On Wednesday night, Mississippi became the 39th state to confirm a case of COVID-19. Five more presumptive cases have been reported today. Coronavirus took a while to reach Mississippi, but now that it’s here, the priority is containing its spread and treating the people who suffer severe complications.

At the same time, it’s important to consider how the threat posed by the virus has been exacerbated by Mississippi’s preexisting conditions: large numbers of people suffering from chronic illnesses, a high uninsured and underinsured population, and a critical shortage of healthcare providers. Combine that with sharp reductions in public health funding, and you have a formula for disaster.

The good news — insofar as it exists — is that Mississippi’s officials are taking the pandemic seriously, and politicians in Jackson seem to be following the lead of medical professionals. State Health Officer Dr. Thomas Dobbs is coordinating the governmental response to coronavirus from his post at the helm of the Mississippi State Department of Health (MSDH), which holds a top rating in emergency preparedness from the Trust for America’s Health. Dr. Dobbs is well-suited for his role: he’s an expert in infectious diseases who previously served as the state epidemiologist.

However, recent policy choices that have been detrimental to public health in “normal” circumstances have left Mississippians particularly vulnerable in extremis.

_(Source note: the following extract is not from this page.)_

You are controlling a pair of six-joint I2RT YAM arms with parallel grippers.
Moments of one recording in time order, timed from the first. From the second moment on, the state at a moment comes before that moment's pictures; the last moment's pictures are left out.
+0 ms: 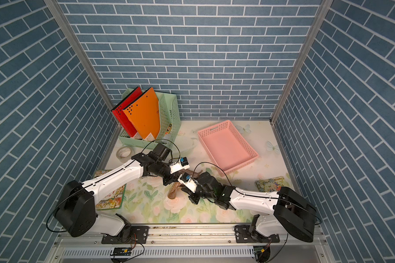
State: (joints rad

Every year since 2014, the state’s leaders have refused to accept more than $1 billion in federal money to expand Medicaid coverage to approximately 130,000 low-income Mississippians. That decision has not only harmed the people who could’ve been insured, but many more whose local clinic or hospital has been forced into bankruptcy as a result. Since Mississippi began rejecting the Medicaid funding, five rural hospitals have closed for financial reasons, while others have pared back services. By comparison, Arkansas — which expanded Medicaid at the first opportunity — has only had one hospital closure during that period.

The Legislature has also cut the health department’s budget deeply in recent years. MSDH’s state appropriation was reduced by 22% from 2016 to 2018, forcing the agency to close county health clinics, eliminate hundreds of jobs, and even jettison some custodial services. While funding has ticked back up, department leaders and health advocates warned that the budget cuts would hamper the state’s ability to respond to an infectious disease outbreak, among other things.